I came up with the following solution. I get 1 point with probability (1/6), 2 points with probability (1/12), 3 points with probability (1/24), and so on.
So then the EV is: $\frac{1}{6}\sum_{n = 0}^\infty \frac{1}{2}^n \times (n+1)$
Two question: how do I actually evaluate that sum, and second how can I set up a recursive equation to solve the problem. It seemed like recursion would be easier but I couldn't set up the equation properly
You can do the sum using the differentiation trick $$ \frac{1}{6}\sum_{n=0}^\infty (n+1)x^{n} = \frac{1}{6}\frac{d}{dx}\sum_{n=0}^\infty x^{n+1} = \frac{1}{6} \frac{d}{dx} \frac{x}{1-x} = \frac{1}{6}\frac{1}{(1-x)^2}.$$ Plugging in $x=1/2$ gives an answer of $2/3.$
As for recursion, this is trickier.
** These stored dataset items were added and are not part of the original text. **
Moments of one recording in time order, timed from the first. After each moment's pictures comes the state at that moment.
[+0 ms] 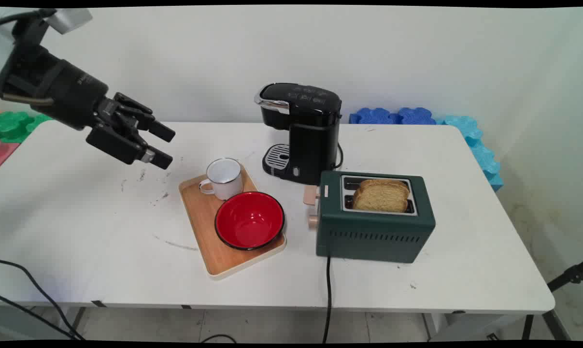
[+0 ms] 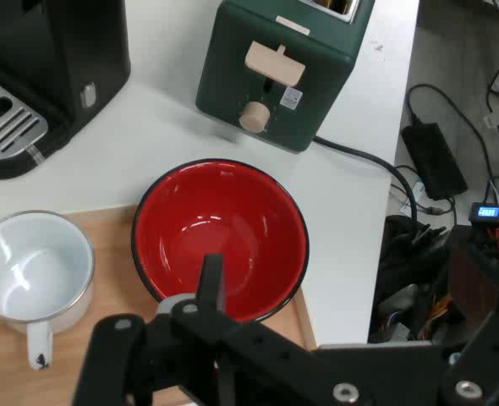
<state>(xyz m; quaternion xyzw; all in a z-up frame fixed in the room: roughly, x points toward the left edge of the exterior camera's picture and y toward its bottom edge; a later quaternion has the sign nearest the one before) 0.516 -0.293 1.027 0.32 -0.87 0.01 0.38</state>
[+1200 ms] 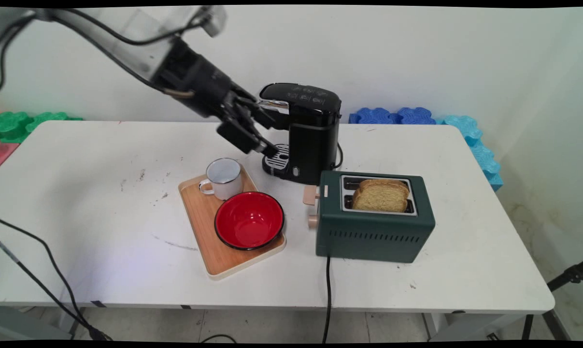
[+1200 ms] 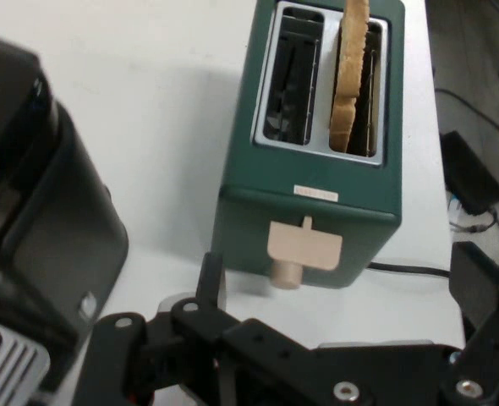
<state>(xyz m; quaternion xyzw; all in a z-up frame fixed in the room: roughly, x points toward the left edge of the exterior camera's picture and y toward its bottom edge) 0.381 -0.406 1.005 0.21 -0.90 0.04 0.38</state>
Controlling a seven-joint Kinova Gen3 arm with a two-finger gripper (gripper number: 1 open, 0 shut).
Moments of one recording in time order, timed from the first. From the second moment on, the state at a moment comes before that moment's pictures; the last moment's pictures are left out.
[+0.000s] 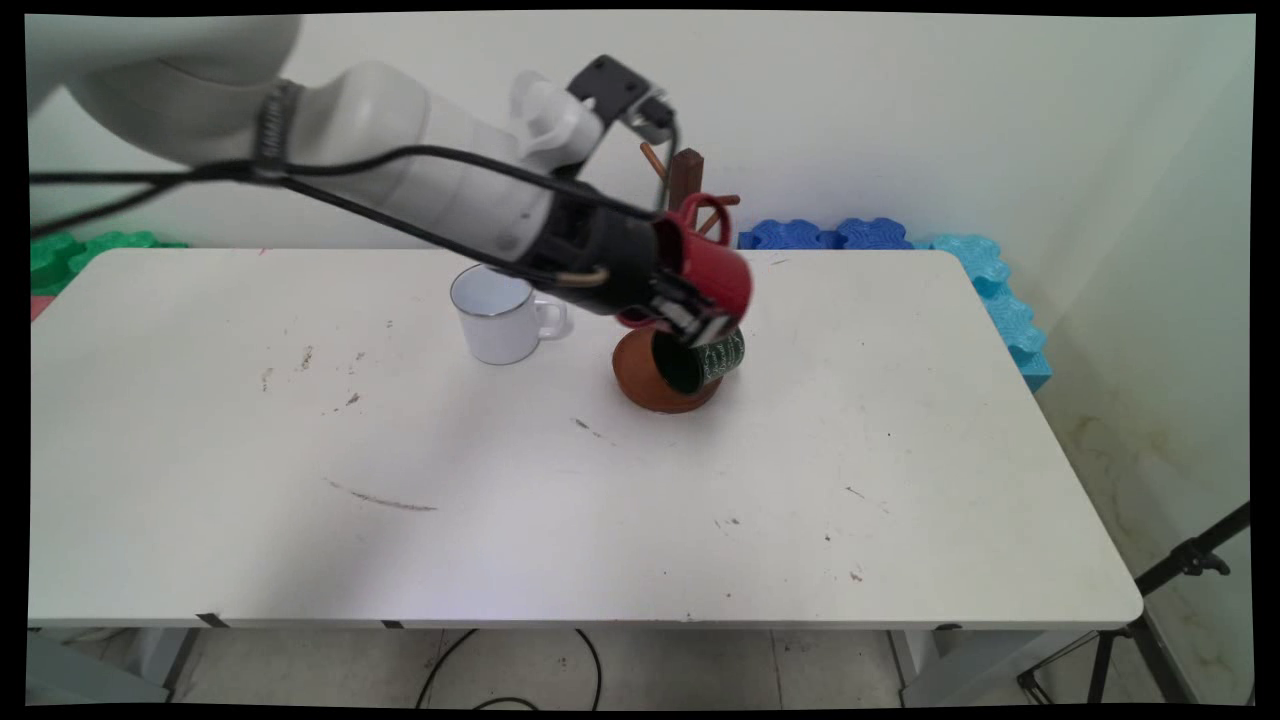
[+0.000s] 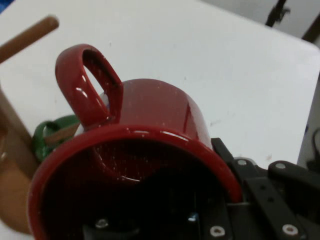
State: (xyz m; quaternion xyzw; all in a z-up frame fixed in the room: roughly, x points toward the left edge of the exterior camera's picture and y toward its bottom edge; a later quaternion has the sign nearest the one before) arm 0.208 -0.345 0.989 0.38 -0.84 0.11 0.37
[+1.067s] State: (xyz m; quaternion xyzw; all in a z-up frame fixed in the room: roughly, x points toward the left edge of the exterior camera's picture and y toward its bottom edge) arm 0.343 -0.320 0.983 0.20 -0.97 0.04 0.15
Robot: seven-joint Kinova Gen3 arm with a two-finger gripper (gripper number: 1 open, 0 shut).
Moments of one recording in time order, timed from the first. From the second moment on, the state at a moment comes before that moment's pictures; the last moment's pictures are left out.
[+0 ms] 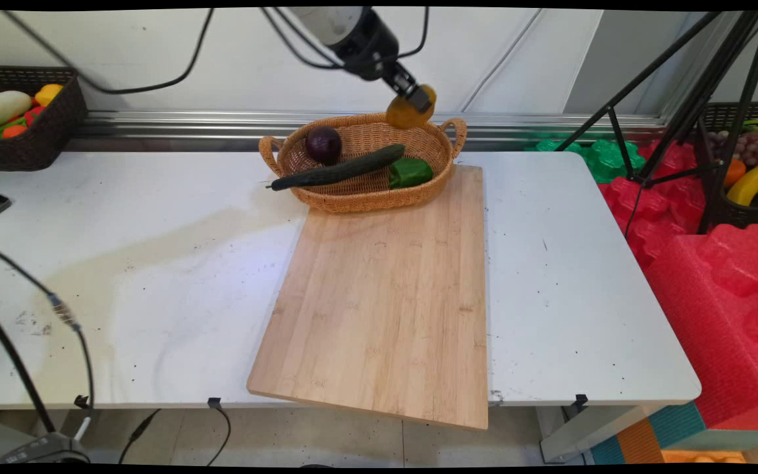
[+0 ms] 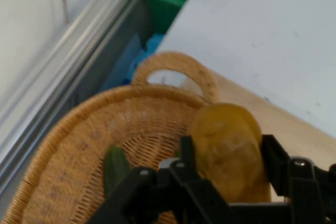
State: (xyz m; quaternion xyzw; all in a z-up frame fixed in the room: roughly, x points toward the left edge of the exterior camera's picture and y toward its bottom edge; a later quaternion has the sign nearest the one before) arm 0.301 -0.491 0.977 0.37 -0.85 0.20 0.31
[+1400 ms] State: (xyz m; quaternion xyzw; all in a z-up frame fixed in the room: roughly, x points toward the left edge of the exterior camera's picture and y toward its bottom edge) arm 0.254 -0.341 0.882 0.22 -0.94 0.15 0.19
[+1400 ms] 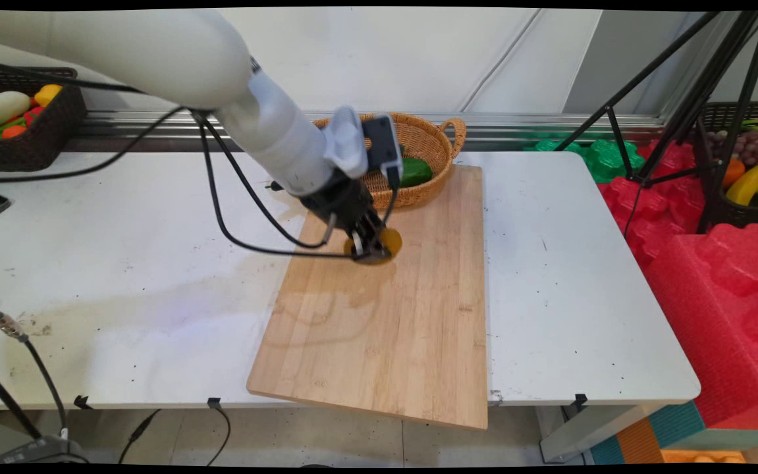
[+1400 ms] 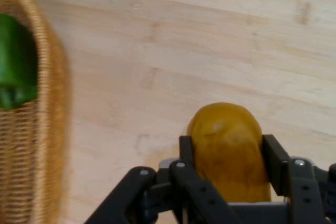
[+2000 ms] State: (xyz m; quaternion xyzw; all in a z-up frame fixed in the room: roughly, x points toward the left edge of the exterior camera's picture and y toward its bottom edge) arm 0.217 -0.325 0.843 0.19 -0.96 0.12 0.17
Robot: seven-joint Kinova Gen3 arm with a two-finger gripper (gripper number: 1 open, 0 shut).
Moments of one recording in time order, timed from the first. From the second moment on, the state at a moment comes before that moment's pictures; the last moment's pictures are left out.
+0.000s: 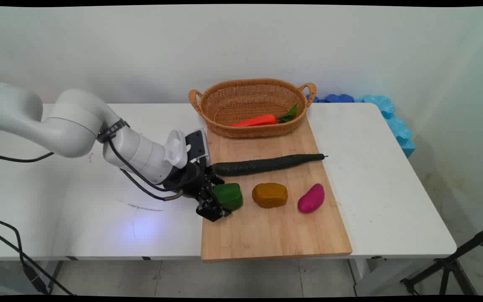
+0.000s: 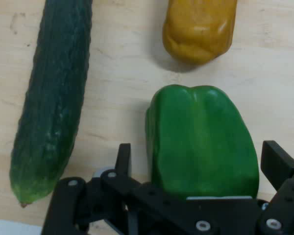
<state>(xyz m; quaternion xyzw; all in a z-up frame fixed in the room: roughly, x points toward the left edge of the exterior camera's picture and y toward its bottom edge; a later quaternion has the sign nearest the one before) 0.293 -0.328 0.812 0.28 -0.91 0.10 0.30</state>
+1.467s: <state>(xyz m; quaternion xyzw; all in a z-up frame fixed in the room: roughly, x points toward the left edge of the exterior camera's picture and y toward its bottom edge) 0.242 -0.360 0.869 0.27 -0.91 0.08 0.30</state>
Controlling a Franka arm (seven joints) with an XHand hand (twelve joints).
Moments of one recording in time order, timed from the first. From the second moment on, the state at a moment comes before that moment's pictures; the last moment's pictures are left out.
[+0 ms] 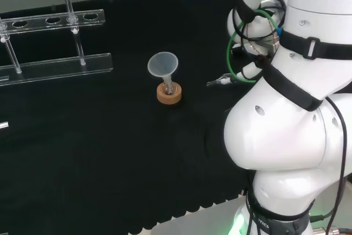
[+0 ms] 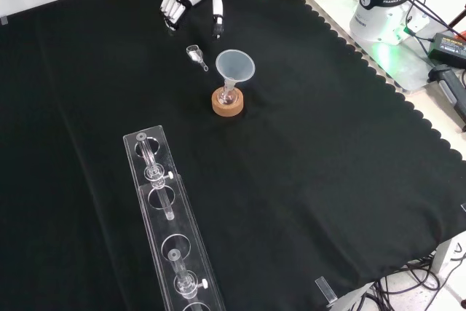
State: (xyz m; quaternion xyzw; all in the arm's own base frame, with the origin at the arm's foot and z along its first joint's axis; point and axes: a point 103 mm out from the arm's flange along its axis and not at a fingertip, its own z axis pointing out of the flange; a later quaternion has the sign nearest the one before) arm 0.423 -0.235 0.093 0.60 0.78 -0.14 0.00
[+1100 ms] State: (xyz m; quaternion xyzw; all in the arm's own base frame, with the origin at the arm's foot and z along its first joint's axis) arm 0.436 -0.209 0.072 0.61 0.78 -0.15 -0.02
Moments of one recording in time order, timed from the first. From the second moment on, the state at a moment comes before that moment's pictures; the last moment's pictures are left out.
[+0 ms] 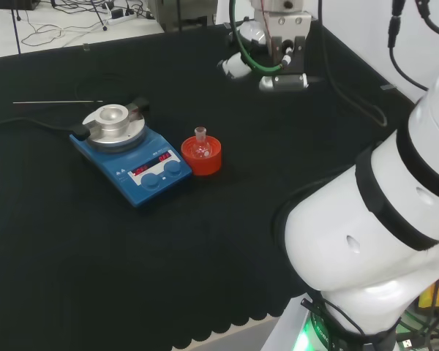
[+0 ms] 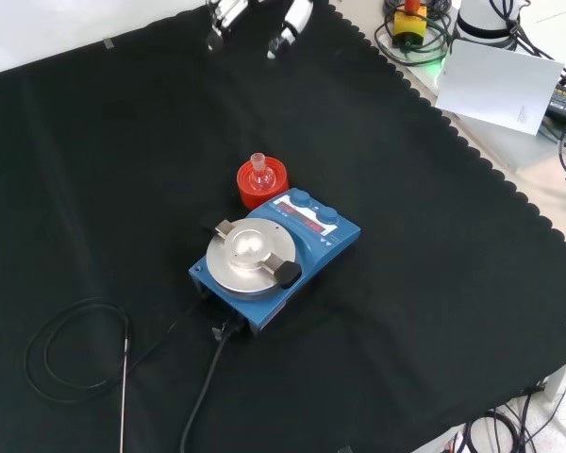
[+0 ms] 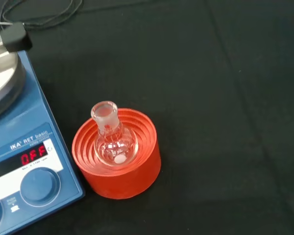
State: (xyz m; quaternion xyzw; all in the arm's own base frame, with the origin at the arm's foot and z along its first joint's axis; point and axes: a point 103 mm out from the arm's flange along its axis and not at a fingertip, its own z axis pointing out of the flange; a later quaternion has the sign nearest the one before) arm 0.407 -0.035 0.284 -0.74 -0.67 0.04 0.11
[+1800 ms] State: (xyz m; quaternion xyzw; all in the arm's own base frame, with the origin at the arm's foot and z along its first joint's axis) arm 0.450 -0.003 0.137 -0.72 -0.66 0.03 0.20
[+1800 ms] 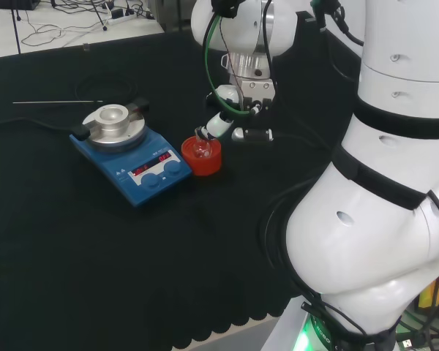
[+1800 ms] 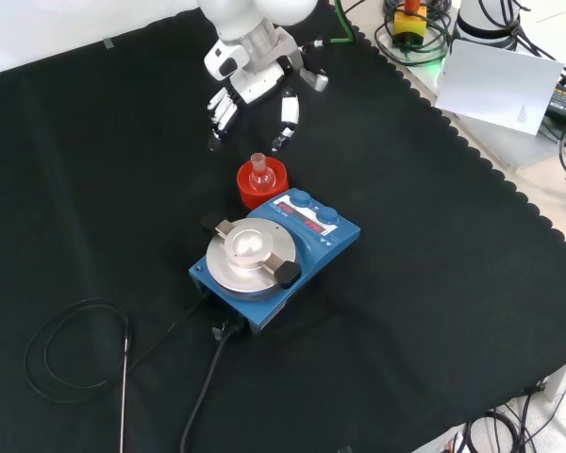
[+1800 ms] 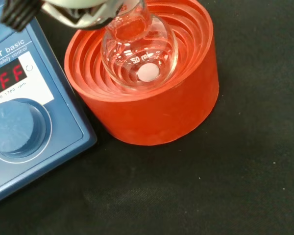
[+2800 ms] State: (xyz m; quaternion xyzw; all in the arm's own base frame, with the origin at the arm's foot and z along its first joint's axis) arm 0.461 0.006 0.112 -0.72 -0.67 0.02 0.19
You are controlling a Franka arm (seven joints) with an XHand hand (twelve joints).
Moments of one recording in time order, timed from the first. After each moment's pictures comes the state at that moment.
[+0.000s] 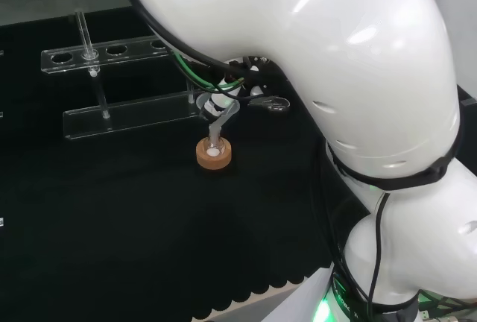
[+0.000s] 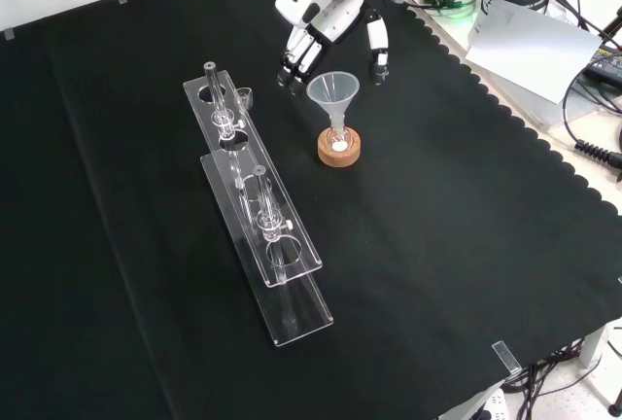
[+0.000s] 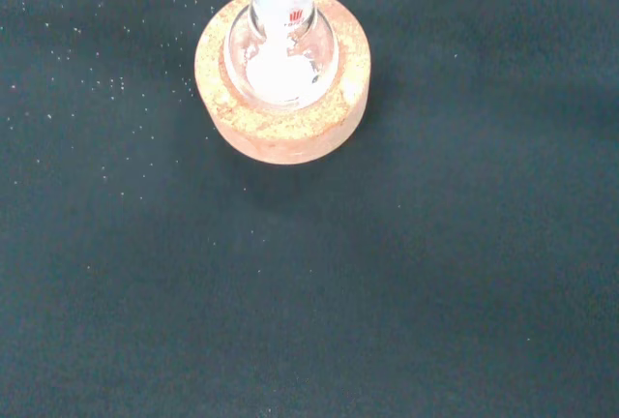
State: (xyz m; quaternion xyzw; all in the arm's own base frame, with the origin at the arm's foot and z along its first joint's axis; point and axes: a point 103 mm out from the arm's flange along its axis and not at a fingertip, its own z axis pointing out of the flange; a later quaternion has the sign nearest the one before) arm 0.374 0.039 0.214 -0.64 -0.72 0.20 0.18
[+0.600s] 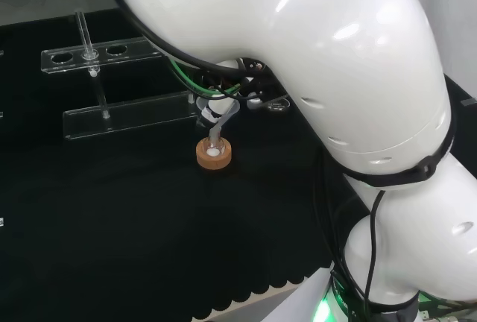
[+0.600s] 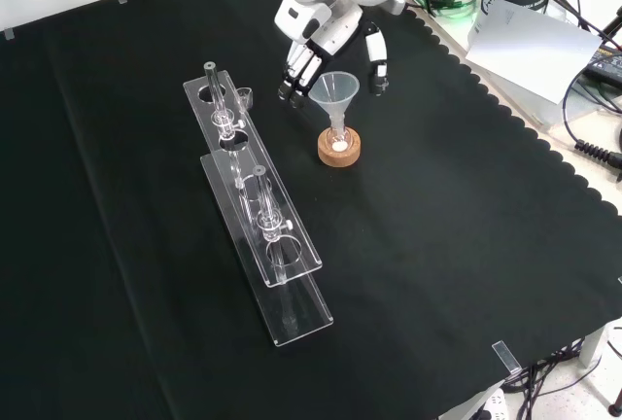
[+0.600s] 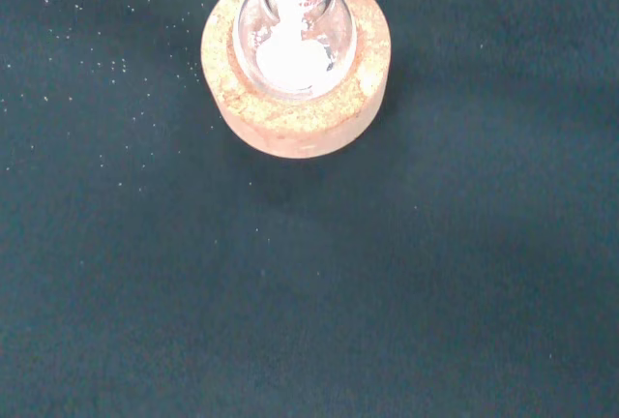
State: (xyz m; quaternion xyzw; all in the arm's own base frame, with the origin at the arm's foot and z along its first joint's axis) arm 0.381 0.044 0.198 -0.63 -0.73 0.21 0.18
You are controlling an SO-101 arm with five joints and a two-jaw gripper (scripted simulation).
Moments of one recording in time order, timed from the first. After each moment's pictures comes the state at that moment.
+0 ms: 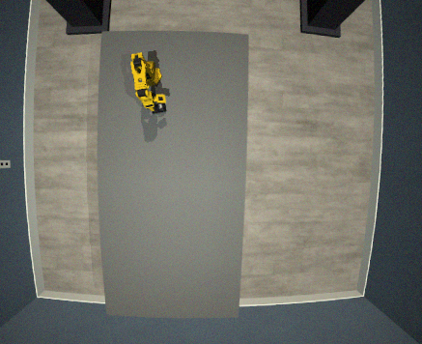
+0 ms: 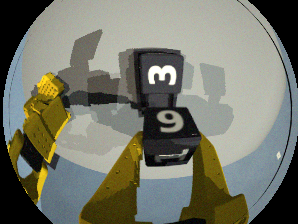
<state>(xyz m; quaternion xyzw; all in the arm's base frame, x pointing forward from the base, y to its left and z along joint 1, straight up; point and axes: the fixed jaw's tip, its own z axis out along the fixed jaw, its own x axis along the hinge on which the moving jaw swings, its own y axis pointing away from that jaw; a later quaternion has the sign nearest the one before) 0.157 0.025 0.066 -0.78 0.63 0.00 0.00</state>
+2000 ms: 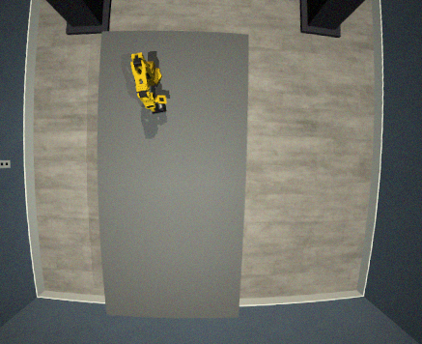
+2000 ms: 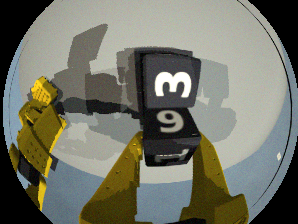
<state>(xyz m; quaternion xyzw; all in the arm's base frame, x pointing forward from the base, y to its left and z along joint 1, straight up) 0.154 0.024 0.045 -0.78 0.63 0.00 0.00</state>
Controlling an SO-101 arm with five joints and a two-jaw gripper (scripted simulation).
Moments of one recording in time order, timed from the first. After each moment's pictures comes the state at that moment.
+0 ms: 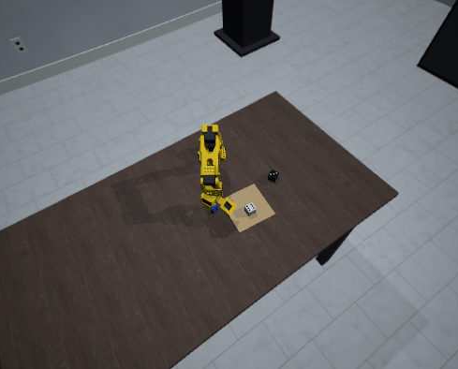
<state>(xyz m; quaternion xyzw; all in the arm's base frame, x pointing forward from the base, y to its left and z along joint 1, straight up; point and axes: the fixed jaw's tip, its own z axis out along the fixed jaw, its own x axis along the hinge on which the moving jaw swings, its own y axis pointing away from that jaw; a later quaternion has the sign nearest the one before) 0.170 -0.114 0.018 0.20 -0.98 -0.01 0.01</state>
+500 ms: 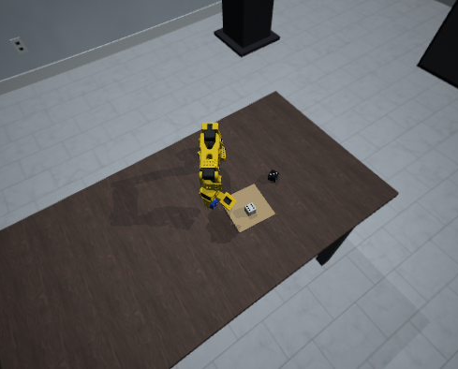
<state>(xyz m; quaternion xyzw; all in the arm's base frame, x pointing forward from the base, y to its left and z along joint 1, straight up) 0.169 -0.114 0.051 0.20 -0.98 -0.02 0.02</state>
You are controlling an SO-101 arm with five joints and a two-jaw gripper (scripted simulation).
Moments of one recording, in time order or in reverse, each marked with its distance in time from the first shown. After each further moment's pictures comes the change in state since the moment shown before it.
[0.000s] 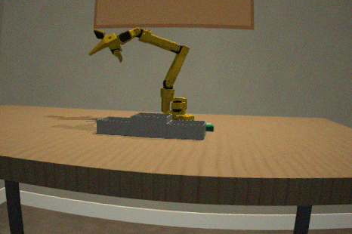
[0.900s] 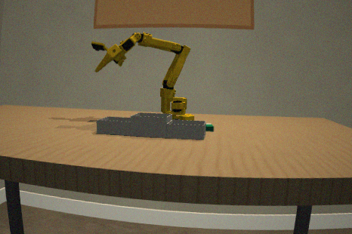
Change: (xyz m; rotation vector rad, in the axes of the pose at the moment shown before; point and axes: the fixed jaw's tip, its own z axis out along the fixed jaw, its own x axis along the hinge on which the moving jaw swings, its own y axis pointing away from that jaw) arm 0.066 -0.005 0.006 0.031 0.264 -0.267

The probability the game ends on a six is $1/3$ by symmetry since it is the probability you roll a six before you roll a four or five. So we may work in an imaginary world where sixes never occur. Let $V$ be the value of the game. We have a $3/5$ chance of landing on a one, two or three, in which case we gain one point and continuation. Otherwise, if we land on $4$ or $5,$ we gain nothing. The recursive equation is that $$V = \frac{3}{5}(\frac{2}{3}V+1)$$ (where the $2/3$ on the inner $V$ is to cut the continuation value to take into account the possibility of landing on a six) so that $V = 1,$ which we then multiply by $2/3$ to take into account the sixes, and get the answer of $2/3.$